Inhibition of Endothelial PHD2 Suppresses Post-Ischemic Kidney Inflammation through Hypoxia-Inducible Factor-1.

Background: Prolyl-4-hydroxylase domain-containing proteins 1-3 (PHD1 to PHD3) regulate the activity of the hypoxia-inducible factors (HIFs) HIF-1 and HIF-2, transcription factors that are key regulators of hypoxic vascular responses. We previously reported that deficiency of endothelial HIF-2 exacerbated renal ischemia-reperfusion injury, whereas inactivation of endothelial PHD2, the main oxygen sensor, provided renoprotection. Nevertheless, the molecular mechanisms by which endothelial PHD2 dictates AKI outcomes remain undefined.

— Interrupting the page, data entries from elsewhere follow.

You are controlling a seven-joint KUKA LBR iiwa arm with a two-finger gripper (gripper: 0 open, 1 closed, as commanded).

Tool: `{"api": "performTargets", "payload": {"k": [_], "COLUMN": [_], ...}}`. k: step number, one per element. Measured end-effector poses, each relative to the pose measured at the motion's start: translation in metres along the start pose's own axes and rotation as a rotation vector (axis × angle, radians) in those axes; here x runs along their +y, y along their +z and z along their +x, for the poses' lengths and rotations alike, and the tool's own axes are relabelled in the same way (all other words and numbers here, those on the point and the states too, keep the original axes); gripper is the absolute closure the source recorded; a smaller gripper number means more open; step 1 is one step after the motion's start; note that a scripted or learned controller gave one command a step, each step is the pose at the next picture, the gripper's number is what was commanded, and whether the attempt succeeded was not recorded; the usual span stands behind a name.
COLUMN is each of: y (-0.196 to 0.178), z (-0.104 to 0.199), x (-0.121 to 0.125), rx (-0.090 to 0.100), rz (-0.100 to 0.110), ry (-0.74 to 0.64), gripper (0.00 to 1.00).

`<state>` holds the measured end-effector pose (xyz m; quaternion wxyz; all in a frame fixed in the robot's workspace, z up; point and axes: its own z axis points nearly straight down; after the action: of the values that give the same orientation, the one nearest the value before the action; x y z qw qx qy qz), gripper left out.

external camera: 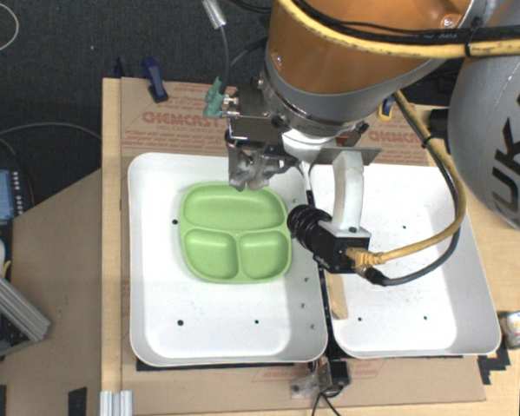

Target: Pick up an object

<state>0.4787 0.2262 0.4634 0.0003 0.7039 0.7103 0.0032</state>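
The green divided plate [235, 233] lies in the left bin [150, 310], with bare white floor in front of it. The gripper [247, 178] hangs at the plate's far edge; I cannot tell its state.

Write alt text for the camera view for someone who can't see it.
A grey and orange robot arm's pincer hangs over the far rim of a green three-compartment plate lying in the left white bin. A second white bin sits beside it.
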Motion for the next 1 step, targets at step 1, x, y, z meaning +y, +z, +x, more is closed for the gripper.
{"api": "performTargets", "payload": {"k": [1], "y": [0.104], "z": [-0.0589], "x": [-0.0016], "rx": [-0.01], "rz": [0.017], "ry": [0.016], "gripper": [1.0]}}
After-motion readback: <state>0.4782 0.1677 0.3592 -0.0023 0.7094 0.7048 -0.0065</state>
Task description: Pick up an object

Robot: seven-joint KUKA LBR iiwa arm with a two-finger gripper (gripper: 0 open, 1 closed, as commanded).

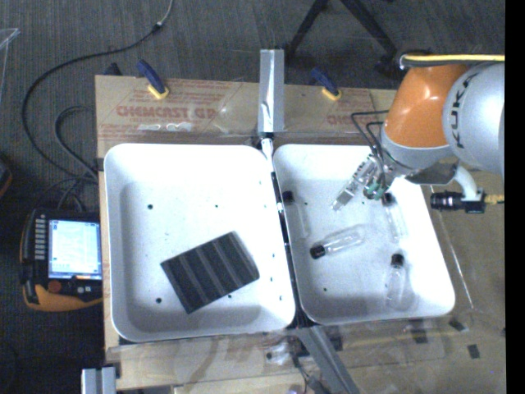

Methods: To investigate the function of the endothelial PHD2/HIF axis in ischemic AKI, we examined the effects of endothelial-specific ablation of PHD2 in a mouse model of renal ischemia-reperfusion injury. We also interrogated the contribution of each HIF isoform by concurrent endothelial deletion of both PHD2 and HIF-1 or both PHD2 and HIF-2.

Results: Endothelial deletion of Phd2 preserved kidney function and limited transition to CKD. Mechanistically, we found that endothelial Phd2 ablation protected against renal ischemia-reperfusion injury by suppressing the expression of proinflammatory genes and recruitment of inflammatory cells in a manner that was dependent on HIF-1 but not HIF-2. Persistence of renoprotective responses after acute inducible endothelial-specific loss of Phd2 in adult mice ruled out a requirement for PHD2 signaling in hematopoietic cells. Although Phd2 inhibition was not sufficient to induce detectable HIF activity in the kidney endothelium, in vitro experiments implicated a humoral factor in the anti-inflammatory effects generated by endothelial PHD2/HIF-1 signaling.

Conclusions: Our findings suggest that activation of endothelial HIF-1 signaling through PHD2 inhibition may offer a novel therapeutic approach against ischemic AKI.